Entirely possible, yes. The advantage of a microorganism-based enzyme-discovery program is that the enormous diversity of solutions generated by evolution (both in nature and later through directed enzyme evolution) allows for the hypothesis-neutral testing of an enormous range of candidate therapies generated by the engines of evolution, which are much cleverer than I am . At the moment, I don't think anyone has much of an idea on how to identify good small molecule candidates with conventional medicinal chemistry methods (though I'm intrigued to hear that you have some thoughts, AH!).
I'm a also going to quote from a recent email from Dr. de Grey, from a conversation on this subject in which I was a participant:
the access issue for enzymes reaching crosslinks in tightly-wound collagen is one that has been on our mind since forever, and is in tension with the converse problem of specificity of small molecules. The fact that glucosepane looks so weird, seven-membered ring etc, does not translate as well as I had initially hoped to the conclusion that drugs to cleave it will often be harmless to structures that the body synthesises on purpose. For this reason one approach that we are looking at is organocatalysts, which are small peptides with enzymatic activity - they are a compromise between size and specificity, and thus may be the best of both worlds.
But there is a huge amount not known about all this; it may just be that regular enzymes work fine because breaking the subset of glucosepane that they can get to will loosen things up enough that they can get to a bit more, and so on.

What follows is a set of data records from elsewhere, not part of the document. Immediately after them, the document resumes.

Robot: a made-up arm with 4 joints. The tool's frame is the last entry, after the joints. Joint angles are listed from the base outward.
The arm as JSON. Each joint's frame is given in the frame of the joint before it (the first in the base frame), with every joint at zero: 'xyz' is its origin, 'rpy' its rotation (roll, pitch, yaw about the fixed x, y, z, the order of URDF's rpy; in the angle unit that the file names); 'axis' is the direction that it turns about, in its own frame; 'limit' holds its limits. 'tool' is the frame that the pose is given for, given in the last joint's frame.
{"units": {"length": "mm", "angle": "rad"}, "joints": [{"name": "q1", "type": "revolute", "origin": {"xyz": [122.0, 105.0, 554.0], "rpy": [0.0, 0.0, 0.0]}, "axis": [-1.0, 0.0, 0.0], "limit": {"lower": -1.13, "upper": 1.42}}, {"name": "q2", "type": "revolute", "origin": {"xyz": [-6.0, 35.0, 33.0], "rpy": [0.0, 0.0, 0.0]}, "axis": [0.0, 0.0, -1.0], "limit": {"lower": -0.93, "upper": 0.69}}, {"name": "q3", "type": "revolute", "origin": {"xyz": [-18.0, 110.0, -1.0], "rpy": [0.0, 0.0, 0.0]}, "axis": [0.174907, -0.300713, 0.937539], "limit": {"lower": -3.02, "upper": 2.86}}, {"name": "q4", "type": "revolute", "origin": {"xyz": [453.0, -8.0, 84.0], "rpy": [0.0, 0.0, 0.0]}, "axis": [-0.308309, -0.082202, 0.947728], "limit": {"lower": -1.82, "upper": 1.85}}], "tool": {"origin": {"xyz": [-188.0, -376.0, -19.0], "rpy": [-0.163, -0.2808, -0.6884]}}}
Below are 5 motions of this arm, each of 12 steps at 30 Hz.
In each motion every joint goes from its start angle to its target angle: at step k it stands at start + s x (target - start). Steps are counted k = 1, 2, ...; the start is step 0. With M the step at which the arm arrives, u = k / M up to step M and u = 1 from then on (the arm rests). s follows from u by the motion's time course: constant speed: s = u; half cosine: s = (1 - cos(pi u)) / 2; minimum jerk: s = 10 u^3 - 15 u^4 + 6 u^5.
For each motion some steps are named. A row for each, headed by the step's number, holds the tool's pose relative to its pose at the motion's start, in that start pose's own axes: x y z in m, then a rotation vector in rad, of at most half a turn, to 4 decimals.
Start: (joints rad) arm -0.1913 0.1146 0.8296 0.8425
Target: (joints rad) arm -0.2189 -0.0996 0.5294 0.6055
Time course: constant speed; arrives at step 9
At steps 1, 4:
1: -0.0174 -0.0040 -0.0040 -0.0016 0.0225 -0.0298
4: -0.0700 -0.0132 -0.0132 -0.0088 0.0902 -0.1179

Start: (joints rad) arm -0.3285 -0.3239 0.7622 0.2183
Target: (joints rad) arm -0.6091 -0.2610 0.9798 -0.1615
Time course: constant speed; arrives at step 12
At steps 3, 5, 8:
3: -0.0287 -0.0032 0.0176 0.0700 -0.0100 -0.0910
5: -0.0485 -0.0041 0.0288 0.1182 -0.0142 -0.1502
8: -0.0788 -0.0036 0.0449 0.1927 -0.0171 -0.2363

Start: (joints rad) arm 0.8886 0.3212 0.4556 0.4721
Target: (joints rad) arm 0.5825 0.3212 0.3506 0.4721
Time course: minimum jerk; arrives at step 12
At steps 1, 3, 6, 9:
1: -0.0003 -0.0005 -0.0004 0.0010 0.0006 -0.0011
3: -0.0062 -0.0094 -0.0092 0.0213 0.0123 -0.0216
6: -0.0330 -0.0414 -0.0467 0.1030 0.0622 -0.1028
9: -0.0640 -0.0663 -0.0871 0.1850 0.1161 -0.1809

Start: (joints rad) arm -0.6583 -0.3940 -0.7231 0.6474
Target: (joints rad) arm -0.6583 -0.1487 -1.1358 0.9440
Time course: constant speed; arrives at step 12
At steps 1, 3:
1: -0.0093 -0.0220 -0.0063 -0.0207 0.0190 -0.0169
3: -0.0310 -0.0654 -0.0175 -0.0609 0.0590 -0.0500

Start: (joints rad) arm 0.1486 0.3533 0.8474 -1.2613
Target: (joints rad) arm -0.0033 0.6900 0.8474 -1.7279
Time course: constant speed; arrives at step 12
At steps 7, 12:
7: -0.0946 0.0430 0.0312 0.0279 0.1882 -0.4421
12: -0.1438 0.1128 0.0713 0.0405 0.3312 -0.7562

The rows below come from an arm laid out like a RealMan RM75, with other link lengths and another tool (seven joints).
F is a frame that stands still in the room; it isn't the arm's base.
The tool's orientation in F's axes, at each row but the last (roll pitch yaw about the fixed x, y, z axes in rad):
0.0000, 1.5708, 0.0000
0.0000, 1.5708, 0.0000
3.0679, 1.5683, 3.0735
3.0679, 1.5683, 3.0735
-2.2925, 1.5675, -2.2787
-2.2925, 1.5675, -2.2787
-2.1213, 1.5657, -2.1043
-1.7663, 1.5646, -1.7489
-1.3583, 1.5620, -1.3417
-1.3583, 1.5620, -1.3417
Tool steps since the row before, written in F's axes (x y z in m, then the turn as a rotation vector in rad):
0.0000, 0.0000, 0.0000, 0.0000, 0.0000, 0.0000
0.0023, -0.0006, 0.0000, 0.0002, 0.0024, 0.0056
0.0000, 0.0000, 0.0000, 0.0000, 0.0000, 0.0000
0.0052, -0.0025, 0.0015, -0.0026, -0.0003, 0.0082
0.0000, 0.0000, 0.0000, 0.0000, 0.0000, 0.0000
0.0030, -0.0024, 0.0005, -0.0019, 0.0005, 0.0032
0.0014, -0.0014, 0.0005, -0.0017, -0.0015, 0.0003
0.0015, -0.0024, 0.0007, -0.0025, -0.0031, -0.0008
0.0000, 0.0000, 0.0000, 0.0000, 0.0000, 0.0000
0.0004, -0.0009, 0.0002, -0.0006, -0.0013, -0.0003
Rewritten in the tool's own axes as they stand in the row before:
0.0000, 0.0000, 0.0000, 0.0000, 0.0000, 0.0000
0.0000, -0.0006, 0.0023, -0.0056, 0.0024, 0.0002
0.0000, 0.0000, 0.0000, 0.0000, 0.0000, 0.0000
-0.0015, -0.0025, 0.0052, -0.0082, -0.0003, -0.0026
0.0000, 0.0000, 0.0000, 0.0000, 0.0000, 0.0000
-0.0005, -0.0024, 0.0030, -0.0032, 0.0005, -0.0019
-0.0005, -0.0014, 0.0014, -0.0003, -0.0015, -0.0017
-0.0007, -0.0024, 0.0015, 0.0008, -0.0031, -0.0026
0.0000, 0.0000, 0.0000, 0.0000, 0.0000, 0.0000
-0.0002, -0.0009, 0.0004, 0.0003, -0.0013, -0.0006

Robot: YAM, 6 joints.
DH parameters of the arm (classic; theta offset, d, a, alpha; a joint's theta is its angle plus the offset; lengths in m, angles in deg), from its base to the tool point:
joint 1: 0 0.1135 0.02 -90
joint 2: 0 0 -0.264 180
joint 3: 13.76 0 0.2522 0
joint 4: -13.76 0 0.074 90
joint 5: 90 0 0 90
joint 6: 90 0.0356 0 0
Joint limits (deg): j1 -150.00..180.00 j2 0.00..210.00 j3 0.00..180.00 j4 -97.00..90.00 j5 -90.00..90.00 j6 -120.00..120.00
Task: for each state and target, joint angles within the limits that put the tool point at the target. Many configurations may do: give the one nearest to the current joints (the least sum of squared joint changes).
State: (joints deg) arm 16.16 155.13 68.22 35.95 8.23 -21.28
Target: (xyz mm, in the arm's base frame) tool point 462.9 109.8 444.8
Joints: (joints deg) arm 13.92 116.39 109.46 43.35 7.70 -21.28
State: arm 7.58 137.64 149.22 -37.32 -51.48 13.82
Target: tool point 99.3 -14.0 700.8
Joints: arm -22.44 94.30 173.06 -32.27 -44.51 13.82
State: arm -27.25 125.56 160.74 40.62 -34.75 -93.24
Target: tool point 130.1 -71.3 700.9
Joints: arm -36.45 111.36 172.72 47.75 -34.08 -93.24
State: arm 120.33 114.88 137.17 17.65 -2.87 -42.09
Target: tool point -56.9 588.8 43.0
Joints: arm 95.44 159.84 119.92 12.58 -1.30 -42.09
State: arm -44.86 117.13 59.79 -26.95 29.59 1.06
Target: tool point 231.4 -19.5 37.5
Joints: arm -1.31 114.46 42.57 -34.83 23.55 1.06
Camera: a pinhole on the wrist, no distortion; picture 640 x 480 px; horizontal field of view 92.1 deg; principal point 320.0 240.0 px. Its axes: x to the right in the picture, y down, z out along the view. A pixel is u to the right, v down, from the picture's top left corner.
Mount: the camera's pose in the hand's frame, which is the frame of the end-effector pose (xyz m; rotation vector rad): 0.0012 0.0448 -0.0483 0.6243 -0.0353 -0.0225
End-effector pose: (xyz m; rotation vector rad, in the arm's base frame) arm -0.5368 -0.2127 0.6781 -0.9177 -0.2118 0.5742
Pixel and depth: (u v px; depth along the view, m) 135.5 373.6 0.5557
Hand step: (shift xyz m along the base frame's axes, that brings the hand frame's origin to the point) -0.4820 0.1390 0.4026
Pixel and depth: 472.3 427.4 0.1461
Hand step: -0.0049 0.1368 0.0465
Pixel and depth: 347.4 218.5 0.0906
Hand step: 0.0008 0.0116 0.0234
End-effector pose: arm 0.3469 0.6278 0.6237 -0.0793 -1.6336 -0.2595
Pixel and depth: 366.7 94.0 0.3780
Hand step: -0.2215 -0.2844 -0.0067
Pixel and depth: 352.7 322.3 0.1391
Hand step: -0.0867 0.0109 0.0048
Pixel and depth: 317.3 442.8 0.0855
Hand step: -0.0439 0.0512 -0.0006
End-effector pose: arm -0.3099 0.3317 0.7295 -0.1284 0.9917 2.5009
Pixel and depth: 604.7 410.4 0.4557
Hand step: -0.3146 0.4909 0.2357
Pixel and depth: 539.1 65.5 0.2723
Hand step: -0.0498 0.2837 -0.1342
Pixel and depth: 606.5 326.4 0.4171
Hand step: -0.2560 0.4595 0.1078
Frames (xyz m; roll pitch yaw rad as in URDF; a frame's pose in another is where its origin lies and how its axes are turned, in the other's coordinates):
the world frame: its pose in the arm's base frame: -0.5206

No matter what the strategy one favors for identifying therapeutic candidates, the glucosepane reagents generated by David Spiegel's group through the SENS Research Foundation funding will for the first time provide the soil that will allow a thousand flowers to bloom. Like you, AH, and I'm sure like everyone here, I'd be delighted to make progress toward a viable glucosepane-degrading therapeutic based on on any strategy, though it would sure be nice to claim a part in the bragging rights for that, too . Solvitur ambulando!